# Paying people for sales



## mikewhite85 (Apr 26, 2012)

I have a climber who has done a little sales in the past with another company. He definitely has the skills though is not as familiar with the trees and landscape around here (recently moved from Chicago to LA about 4 months ago) and I am working on getting him his CA in the next few months. 

I pay him 17/hr for climbing. How do you guys figure on sending out guys to do estimates? Should I just pay him the same rate under a diff workers comp class? Do you figure on commission as well? 
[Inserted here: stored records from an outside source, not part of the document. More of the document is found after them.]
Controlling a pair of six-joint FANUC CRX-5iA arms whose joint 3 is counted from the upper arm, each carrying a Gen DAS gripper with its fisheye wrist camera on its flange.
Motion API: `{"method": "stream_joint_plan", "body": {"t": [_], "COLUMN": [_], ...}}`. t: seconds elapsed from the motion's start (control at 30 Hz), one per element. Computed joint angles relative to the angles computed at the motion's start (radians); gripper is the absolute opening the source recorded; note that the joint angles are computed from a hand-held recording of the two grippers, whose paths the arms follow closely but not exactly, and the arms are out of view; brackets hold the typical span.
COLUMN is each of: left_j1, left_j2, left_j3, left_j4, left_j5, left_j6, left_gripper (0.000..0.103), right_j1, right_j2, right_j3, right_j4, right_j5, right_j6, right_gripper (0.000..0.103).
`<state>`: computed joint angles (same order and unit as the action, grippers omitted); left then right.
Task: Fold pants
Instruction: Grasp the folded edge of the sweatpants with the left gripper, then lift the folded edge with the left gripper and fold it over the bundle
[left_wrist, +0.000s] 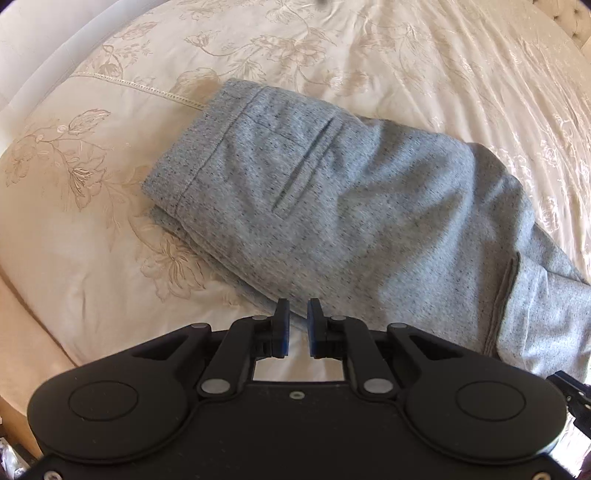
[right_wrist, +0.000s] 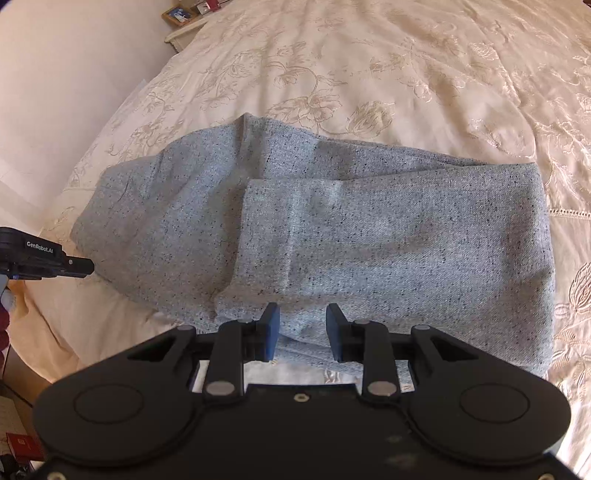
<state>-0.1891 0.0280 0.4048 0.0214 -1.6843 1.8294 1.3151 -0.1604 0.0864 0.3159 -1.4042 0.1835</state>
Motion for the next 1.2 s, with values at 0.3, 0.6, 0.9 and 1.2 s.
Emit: {"method": "stream_joint_plan", "body": {"t": [0.3,0.6,0.9,1.2], "left_j1": [0.196,0.293,0.308,0.308], "left_j2": [-0.008,-0.048,-0.036,-0.022], "left_j3": [-0.128,-0.313,-0.348,-0.322], "left_j4": [0.155,0.3,0.365,0.334], "left_j5": [0.111,0.208,0.333,0.366], "left_j6": [-0.153,-0.252,-0.246,-0.174], "left_gripper": [0.053,0.07,0.077,0.057], "right_j1": [0.02,0.024,0.041,0.048], "right_j2": [0.163,0.278,0.318,0.324], "right_j3": [0.151,0.275,0.331,0.341], "right_j4": [0.055,0.058,0.045,0.066], "right_j5": [-0.062,-0.142,-0.201,-0.235], "right_j6": [-0.129,-0.177,-0.189,-0.191], "right_gripper": [0.031,0.031,0.031,0.031]}}
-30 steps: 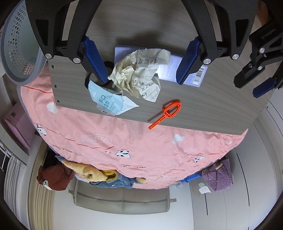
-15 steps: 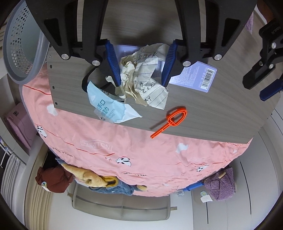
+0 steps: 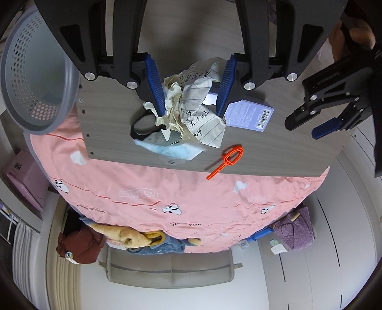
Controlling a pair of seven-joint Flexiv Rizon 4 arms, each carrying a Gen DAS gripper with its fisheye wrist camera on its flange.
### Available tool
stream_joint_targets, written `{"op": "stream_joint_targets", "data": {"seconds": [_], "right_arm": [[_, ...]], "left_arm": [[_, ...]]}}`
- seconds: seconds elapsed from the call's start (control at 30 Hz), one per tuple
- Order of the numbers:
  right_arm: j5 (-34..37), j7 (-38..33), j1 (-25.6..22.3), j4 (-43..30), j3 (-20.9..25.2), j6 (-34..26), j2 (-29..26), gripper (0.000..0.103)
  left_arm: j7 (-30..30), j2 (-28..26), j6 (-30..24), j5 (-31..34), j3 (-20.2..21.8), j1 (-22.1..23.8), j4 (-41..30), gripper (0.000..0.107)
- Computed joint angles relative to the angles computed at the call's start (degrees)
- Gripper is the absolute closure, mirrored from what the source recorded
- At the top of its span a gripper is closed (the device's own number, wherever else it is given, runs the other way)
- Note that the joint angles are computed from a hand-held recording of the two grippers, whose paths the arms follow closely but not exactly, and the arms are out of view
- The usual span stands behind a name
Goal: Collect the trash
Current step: 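Close the right tool on the crumpled white paper and lift it, then carry the paper to the basket with the right tool while the left tool grasps the purple toothpaste box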
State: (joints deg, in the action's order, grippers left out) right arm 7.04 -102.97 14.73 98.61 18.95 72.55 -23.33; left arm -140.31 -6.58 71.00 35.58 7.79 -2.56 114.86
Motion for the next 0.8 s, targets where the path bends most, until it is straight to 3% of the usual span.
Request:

I wish I could do all the sales myself but I probably only go to 15-25% of my calls. The rest get ignored as I am working on my masters and just can't make it out to them. It would be nice to have someone I trust doing the rest.


----------



## no tree to big (May 7, 2012)

not with the co I'm with now (they have 3 estimators and a 4th office jockey can go if necessary) but the co I worked for for like a day before I got a call from the one I'm with now. what they did was had one part time estimator then it was setup so if there was an estimate far away or he couldn't get to it there were I think 3 other guys the owner would trust to do estimates they each lived in different directions so he would give it to the guy that lived closest you would get your hourly rate and a small gas allowance plus you got 10%. anybody could sell a job as long as it was along the guide lines for co pricing and you'd get the 10%. But that co was the most expensive co in the Chicago area


----------